What is expected -
Each line of the data must be copied exactly.
· · ·
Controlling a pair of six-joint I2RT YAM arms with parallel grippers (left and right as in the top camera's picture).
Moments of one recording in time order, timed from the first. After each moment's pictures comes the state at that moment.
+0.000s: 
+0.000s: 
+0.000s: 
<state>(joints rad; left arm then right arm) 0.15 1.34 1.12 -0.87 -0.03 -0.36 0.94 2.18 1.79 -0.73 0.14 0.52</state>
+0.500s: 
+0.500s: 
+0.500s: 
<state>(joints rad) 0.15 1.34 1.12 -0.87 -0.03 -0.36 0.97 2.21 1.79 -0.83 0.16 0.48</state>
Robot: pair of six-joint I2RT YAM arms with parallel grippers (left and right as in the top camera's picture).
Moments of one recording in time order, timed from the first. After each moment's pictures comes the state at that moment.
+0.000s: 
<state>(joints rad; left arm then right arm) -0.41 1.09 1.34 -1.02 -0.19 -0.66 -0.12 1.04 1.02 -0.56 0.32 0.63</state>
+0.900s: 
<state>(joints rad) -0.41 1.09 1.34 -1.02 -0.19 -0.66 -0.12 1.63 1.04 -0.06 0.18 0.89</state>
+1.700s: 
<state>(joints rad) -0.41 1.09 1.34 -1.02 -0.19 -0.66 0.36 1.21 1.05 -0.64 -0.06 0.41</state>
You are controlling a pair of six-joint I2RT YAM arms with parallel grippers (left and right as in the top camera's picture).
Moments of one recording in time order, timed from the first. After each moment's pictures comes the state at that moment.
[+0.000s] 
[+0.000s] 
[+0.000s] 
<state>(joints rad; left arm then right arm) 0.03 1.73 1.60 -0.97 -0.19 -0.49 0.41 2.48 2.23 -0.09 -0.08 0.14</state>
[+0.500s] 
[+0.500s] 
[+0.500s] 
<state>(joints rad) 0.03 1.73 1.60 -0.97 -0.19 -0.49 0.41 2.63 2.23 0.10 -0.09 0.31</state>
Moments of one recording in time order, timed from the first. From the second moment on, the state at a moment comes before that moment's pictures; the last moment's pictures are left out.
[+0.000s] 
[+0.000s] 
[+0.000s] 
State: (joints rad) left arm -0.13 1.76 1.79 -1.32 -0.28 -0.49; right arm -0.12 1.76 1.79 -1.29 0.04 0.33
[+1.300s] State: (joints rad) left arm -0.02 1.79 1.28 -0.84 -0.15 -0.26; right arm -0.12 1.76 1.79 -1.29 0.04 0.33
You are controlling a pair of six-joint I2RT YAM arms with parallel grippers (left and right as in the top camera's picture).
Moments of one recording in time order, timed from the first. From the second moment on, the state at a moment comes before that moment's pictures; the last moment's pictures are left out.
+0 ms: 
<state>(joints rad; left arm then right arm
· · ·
Task solution -
Controlling a pair of six-joint I2RT YAM arms with parallel grippers (left and right as in the top camera's picture).
Moments of one recording in time order, timed from the first. After each moment's pictures comes the state at that moment.
+0.000s: 
+0.000s: 
+0.000s: 
<state>(joints rad; left arm then right arm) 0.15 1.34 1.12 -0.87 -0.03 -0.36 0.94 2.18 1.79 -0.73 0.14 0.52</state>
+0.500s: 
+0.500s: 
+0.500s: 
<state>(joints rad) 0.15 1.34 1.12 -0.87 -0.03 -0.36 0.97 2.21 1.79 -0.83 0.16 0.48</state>
Robot: pair of six-joint I2RT YAM arms with parallel grippers (left and right as in the top camera's picture).
Moments of one recording in time order, timed from the first. After each moment's pictures comes the state at that moment.
+0.000s: 
<state>(joints rad; left arm then right arm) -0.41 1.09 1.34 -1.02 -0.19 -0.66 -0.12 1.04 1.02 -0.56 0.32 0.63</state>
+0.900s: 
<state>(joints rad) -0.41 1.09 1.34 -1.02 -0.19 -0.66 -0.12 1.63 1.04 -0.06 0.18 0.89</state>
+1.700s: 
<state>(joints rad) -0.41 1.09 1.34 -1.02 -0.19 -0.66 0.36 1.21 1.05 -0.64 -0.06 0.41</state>
You are controlling a pair of six-joint I2RT YAM arms with parallel grippers (left and right as in the top camera's picture).
Moments of one recording in time order, timed from the first. After each moment's pictures comes the state at that moment.
[+0.000s] 
[+0.000s] 
[+0.000s] 
<state>(joints rad; left arm then right arm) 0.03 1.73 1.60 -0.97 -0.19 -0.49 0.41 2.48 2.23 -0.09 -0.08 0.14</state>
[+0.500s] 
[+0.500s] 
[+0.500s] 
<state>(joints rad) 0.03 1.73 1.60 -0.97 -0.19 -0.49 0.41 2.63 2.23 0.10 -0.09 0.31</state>
Moments of one recording in time order, timed from the first. From the second moment on, the state at a moment comes before that moment's pictures; the last moment's pictures are left out.
[+0.000s] 
[+0.000s] 
[+0.000s] 
State: (joints rad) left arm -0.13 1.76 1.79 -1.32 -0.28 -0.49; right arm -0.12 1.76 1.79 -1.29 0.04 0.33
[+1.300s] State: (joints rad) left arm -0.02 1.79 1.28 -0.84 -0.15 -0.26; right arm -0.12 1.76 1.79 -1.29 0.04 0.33
You are controlling a pair of six-joint I2RT YAM arms with parallel grippers (left and right as in the top camera's picture).
Moments of one recording in time order, timed from the first. From the second moment on, the state at a moment comes before that moment's pictures; the last moment's pictures are left out.
+0 ms: 
<state>(joints rad; left arm then right arm

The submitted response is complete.